Page 1 of 1

Calculating subtotals

Posted: Tue Mar 15, 2011 4:26 pm
by AngelMady
Hello,

I have in input file that looks like this:

id|colA|colB
1|x|z
2|y|t
1|a|b
3|c|d


and the required output:

id|colA|colB
1|x|z
1|a|b
1|2|
2|y|t
2|1|
3|c|d
3|1|

My input is a sequential file and for each id, I have to calculate the number of lines for each id.

Could you give me any suggestions in solving this quest?

Thank you in advance for your return.

Madalina

Posted: Tue Mar 15, 2011 4:44 pm
by ray.wurlod
Fork join. (Search)

In the Aggegregtor stage count the rows for each group (each key value).

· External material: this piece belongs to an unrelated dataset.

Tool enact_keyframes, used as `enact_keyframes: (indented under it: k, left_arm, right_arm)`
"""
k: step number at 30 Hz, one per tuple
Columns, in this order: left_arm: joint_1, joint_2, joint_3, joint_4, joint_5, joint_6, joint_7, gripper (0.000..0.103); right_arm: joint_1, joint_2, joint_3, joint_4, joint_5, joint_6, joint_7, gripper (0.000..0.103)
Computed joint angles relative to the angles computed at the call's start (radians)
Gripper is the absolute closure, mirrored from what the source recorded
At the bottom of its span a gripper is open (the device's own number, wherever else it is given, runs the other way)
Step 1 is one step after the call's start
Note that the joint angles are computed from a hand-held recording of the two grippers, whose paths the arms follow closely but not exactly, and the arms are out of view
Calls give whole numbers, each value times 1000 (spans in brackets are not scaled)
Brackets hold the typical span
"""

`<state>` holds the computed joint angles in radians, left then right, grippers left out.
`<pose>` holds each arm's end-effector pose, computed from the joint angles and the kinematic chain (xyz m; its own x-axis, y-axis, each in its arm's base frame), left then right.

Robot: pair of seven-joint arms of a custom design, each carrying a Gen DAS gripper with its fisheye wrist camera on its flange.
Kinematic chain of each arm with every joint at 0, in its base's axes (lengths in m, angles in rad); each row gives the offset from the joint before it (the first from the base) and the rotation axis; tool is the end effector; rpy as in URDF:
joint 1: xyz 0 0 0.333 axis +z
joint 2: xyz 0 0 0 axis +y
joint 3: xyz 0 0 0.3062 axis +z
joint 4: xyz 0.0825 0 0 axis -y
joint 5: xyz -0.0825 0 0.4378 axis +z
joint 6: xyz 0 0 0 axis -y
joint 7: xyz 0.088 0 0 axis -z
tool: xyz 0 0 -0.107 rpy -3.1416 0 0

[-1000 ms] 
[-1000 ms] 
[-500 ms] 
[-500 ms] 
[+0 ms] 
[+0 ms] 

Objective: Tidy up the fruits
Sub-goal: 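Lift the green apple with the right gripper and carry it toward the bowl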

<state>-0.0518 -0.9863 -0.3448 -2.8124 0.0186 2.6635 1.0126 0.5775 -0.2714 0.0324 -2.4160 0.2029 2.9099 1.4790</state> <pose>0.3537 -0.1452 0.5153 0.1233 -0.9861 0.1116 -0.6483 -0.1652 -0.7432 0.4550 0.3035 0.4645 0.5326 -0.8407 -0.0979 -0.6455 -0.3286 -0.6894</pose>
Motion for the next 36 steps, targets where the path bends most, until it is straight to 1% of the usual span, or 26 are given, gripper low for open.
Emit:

Funnel based on the key value.

Make sure your data are properly sorted and partitioned on the key value (or, for a small enough number of rows, process on a single node).

Re: Calculating subtotals

Posted: Tue Mar 15, 2011 5:18 pm
by LS
Hi AngelMady.

Yes I can. I am assuming that the only column you want sorted in the output is the id.

Job: File -> Sort -> Transformer -> Sort -> Transformer -> File

1. Read you file and hash by id, so all ids with same value are on the same partition.
2. Sort by id.
3. Add a transformer and with the use of 3 stage variables create a new column on the output to hold the Key_Change(varchar(100)). Stage vars like:

CurrentId = inputLink.ID
IsNewId = if CurrentId <> PreviousId Then "1" Else "0"
PreviousId = CurrentId

Make the new output column Key_Change to have IsNewId value. It will look like (abstract partitions):
id|colA|colB|Key_Change
1|x|z|1
1|a|b|0
2|y|t|1
3|c|d|1


4. Sort by Id asc and Key_Change desc. It will look like:
id|colA|colB|Key_Change
1|a|b|0
1|x|z|1
2|y|t|1
3|c|d|1

5. Add a transformer with a stage var Count like:

CurrentId = inputLink.ID
Count = if CurrentId <> PreviousId Then 1 Else Count + 1
PreviousId = CurrentId

The output columns will be only Id, colA and colB (make this big enough to hold the size of 2 records). Make the derivation for colB like:
If input.Key_Change = "0" Then input.colB Else input.colB : "**BREAK**" : input.Id : "|" : Count

It will look like:

id|colA|colB
1|a|b|
1|x|z**BREAK**1|2
2|y|t**BREAK**2|1
3|c|d**BREAK**3|1

Don't forget to sort merge on the collector.

On the after run a sed pr awk to change "**BREAK**" for a unix/windows newline.

In v8 the Sort has a Key Change Column option that would make this job much smaller:
Job: File -> Sort -> Transformer -> File

As a payment tomorrow you will have to smile to 10 strangers.

Have fun,
me.

[snip]

Posted: Tue Mar 15, 2011 6:45 pm
by chulett
Dear LS,

:idea:

Please give our friend the Reply to topic button a try next time, there's no need to quote everything every time you want to add to a conversation. I would be eternally grateful and it will cut down on my superfluous quotation cleanup work. :wink:

Have fun,
me!

Posted: Sat Mar 19, 2011 9:43 am
by AngelMady
Hello,

Thank you for your answers.

Starting from your answers, I decided to go on a solution using aggregator, funnel and sort.

In the first step, I draw the design in order to analyze it, to see where it can be optimized.

For the moment, I'm working at the extraction part. I'll get back to you with the result.